_Exercise requirements_
Return, in their exact form, the lines that lie between the start of the data below and the line containing "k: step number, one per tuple", with both ends included.

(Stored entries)
----
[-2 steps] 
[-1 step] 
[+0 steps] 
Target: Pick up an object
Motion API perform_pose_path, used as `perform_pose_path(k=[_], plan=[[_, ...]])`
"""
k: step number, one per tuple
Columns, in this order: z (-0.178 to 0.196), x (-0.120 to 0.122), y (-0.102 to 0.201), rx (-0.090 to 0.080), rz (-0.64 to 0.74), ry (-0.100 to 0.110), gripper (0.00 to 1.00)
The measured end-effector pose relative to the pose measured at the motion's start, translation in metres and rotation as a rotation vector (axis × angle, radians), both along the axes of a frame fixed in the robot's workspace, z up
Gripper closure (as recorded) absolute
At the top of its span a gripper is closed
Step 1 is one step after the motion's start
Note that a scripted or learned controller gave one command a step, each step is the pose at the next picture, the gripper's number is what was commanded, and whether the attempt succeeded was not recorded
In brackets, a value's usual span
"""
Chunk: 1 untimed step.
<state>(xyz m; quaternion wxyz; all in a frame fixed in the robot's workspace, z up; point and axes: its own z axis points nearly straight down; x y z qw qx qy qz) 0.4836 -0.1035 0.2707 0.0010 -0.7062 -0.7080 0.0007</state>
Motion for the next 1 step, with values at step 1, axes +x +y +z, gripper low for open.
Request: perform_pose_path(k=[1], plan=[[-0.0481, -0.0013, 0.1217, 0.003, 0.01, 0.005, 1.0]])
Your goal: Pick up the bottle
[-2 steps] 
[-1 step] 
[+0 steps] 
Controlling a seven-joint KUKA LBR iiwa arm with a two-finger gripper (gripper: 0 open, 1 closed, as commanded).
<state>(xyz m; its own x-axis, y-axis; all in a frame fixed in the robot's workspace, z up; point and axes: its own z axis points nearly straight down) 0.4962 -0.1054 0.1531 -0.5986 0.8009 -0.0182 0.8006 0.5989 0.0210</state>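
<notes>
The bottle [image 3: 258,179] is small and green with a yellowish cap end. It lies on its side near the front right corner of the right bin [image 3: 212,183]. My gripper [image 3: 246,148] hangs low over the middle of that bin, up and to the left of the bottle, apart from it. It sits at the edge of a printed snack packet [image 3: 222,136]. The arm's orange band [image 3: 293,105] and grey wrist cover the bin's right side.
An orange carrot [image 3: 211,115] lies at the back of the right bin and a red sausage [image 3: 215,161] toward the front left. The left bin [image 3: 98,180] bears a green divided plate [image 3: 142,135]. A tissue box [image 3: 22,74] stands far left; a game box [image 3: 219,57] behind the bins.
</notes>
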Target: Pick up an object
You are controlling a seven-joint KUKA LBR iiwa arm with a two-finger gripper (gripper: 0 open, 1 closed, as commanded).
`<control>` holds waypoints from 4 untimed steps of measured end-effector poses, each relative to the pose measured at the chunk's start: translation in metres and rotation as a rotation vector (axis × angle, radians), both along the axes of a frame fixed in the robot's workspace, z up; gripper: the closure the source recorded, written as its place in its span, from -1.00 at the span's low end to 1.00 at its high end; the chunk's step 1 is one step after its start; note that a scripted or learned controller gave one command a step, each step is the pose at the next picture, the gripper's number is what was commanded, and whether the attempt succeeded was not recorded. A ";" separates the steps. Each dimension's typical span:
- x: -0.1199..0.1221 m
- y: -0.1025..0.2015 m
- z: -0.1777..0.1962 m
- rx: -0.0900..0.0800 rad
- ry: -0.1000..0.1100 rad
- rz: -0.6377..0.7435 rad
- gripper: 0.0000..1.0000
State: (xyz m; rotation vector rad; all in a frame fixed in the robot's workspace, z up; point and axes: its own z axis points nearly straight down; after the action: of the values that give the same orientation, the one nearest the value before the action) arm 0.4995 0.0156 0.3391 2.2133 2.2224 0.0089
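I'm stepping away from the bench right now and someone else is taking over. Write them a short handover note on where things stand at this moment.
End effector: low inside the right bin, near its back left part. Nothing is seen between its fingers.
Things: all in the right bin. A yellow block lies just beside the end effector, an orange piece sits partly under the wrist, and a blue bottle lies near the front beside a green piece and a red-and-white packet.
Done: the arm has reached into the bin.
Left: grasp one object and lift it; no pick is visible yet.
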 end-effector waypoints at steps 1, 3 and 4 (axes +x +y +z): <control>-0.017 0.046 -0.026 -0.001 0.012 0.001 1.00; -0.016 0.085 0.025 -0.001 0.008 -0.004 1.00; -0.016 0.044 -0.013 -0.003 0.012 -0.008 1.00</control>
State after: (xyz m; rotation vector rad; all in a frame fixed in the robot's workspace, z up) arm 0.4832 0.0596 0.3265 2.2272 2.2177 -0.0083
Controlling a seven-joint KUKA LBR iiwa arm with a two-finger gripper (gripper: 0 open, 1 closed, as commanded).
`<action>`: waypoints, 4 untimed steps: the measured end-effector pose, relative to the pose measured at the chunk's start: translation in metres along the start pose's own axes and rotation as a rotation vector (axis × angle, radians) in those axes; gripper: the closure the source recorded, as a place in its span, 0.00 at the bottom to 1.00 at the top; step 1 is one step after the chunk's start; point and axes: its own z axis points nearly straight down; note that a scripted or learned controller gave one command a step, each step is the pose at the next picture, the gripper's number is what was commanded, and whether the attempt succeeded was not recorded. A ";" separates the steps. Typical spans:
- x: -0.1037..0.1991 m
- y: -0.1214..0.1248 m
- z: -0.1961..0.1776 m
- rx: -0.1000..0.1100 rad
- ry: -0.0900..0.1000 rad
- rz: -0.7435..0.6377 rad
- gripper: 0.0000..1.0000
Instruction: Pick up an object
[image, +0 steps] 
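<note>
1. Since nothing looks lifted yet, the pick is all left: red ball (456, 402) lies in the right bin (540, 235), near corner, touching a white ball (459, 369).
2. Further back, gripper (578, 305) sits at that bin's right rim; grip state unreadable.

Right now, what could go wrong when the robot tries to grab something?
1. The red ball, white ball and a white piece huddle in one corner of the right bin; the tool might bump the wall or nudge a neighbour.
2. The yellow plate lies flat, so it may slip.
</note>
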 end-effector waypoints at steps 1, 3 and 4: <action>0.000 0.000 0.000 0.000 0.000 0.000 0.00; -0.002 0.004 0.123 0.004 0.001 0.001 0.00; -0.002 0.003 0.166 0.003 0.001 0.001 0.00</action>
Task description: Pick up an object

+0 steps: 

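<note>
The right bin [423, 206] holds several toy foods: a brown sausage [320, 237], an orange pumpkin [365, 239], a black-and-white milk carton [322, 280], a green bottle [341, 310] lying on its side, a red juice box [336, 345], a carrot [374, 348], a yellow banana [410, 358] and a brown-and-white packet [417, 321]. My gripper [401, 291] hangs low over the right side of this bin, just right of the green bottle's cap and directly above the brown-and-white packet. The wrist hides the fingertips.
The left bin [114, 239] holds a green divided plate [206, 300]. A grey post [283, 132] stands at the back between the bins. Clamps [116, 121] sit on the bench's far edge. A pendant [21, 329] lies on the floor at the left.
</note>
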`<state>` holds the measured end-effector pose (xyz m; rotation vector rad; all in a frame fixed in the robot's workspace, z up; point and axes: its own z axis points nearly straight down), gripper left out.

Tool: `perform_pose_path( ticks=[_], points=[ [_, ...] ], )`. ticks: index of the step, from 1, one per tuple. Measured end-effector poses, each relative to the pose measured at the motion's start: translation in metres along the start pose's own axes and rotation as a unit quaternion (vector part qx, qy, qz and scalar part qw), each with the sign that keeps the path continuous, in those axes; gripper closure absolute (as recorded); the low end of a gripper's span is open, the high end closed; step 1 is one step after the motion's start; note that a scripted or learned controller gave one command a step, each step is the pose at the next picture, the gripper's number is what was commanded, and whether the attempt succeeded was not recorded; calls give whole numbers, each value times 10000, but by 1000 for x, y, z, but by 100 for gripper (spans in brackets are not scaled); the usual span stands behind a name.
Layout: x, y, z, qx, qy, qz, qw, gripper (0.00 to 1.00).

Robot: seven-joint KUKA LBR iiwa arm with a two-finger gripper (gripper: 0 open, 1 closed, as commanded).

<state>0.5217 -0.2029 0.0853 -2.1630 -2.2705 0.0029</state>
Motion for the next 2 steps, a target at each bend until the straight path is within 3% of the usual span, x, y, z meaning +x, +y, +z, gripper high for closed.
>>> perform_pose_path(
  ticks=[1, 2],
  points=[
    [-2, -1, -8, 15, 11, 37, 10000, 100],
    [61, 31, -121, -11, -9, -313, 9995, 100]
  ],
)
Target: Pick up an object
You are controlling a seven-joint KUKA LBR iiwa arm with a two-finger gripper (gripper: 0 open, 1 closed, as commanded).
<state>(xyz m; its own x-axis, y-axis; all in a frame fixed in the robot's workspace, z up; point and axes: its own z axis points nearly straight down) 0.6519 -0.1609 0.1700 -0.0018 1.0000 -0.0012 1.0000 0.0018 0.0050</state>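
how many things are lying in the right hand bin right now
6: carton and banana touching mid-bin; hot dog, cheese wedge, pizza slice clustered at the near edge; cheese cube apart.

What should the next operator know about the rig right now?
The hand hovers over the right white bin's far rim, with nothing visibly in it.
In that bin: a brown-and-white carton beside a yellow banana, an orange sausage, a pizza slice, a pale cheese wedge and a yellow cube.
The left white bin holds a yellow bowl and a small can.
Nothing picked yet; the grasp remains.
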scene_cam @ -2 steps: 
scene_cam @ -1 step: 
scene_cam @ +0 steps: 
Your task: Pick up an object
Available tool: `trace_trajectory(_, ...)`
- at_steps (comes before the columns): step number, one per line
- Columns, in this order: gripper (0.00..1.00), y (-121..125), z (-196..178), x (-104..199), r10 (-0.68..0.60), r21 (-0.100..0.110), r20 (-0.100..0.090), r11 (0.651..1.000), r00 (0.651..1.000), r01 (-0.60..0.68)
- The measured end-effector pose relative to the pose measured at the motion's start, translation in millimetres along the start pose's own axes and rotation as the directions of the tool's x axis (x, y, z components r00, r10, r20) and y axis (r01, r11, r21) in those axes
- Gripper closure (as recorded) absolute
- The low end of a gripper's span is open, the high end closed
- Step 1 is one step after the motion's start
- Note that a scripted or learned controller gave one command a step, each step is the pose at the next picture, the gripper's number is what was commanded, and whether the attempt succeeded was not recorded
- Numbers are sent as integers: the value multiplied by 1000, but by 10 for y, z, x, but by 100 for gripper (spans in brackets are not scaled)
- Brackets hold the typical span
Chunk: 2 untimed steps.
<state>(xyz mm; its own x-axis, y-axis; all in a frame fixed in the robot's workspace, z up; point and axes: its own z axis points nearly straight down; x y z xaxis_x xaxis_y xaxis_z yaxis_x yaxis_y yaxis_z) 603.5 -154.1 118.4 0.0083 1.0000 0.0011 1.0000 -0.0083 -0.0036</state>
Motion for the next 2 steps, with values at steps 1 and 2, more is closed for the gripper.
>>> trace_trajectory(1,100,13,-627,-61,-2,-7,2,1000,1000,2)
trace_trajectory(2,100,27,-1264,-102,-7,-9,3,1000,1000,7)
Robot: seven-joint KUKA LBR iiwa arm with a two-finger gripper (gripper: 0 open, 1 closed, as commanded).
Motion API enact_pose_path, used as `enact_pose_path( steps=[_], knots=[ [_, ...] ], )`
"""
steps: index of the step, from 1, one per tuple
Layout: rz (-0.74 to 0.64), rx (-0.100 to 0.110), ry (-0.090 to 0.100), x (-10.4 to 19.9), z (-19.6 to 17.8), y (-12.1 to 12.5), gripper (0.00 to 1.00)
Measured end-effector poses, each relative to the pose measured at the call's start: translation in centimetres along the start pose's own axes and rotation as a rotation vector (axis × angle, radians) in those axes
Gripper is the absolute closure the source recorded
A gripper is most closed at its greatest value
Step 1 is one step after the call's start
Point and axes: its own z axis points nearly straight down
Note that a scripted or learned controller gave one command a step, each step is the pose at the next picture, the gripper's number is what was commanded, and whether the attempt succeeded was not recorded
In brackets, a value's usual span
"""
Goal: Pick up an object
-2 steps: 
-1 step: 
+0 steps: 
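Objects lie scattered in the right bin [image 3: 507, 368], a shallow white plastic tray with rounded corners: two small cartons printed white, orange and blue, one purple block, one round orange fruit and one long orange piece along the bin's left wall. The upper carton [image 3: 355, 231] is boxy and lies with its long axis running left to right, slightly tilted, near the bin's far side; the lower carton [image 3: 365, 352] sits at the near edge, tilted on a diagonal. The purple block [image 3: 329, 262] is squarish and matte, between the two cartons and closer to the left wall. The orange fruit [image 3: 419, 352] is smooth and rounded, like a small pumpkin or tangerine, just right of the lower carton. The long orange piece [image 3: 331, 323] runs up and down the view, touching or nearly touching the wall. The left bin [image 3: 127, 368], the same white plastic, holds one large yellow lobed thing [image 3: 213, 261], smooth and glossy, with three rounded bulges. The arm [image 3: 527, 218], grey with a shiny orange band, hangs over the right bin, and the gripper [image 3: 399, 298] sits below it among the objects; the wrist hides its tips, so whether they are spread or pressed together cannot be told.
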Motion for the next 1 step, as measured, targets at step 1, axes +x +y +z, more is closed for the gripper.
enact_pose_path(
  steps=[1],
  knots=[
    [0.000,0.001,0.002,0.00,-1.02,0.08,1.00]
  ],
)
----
_Written answer_
[-2 steps] 
[-1 step] 
[+0 steps] 
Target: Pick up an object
Motion API perform_pose_path, used as `perform_pose_path(k=[_], plan=[[_, ...]])`
"""
k: step number, one per tuple

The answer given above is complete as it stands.